Task item:
Search term "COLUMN": please copy every line of the records below that contains it.

Record extracts:
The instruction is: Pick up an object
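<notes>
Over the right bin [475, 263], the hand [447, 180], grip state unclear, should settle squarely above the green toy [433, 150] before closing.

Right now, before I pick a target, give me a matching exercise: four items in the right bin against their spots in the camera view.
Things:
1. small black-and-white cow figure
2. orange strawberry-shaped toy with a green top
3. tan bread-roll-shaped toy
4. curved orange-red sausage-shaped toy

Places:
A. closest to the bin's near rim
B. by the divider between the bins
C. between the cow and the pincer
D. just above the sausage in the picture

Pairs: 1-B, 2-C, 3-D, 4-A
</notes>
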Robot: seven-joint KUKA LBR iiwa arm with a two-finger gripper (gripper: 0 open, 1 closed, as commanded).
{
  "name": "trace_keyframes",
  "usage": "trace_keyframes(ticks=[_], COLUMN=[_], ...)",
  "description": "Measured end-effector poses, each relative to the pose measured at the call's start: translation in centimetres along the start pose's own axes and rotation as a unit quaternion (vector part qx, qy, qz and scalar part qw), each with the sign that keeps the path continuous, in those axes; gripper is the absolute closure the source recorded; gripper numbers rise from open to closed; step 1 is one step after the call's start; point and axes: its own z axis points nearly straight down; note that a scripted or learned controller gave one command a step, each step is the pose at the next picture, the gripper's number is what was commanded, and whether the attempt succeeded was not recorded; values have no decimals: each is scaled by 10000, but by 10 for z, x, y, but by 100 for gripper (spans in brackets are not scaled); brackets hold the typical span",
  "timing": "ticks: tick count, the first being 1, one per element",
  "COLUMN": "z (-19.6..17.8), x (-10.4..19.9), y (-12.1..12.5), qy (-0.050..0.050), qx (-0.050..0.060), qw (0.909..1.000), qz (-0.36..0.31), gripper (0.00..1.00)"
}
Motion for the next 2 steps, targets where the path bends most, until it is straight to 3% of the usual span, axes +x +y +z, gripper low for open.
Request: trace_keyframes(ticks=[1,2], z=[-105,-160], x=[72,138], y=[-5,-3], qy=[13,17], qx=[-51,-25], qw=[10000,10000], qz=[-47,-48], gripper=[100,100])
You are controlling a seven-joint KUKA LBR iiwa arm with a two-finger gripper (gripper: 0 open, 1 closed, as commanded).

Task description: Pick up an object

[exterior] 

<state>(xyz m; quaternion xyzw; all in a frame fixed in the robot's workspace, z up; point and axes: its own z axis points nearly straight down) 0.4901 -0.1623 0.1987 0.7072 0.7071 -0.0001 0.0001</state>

Response to the task:
  "usage": "trace_keyframes(ticks=[_], COLUMN=[_], ...)",
  "COLUMN": "z (-19.6..17.8), x (-10.4..19.9), y (-12.1..12.5), qy (-0.050..0.050), qx (-0.050..0.060), qw (0.909..1.000), qz (-0.36..0.31), gripper (0.00..1.00)"

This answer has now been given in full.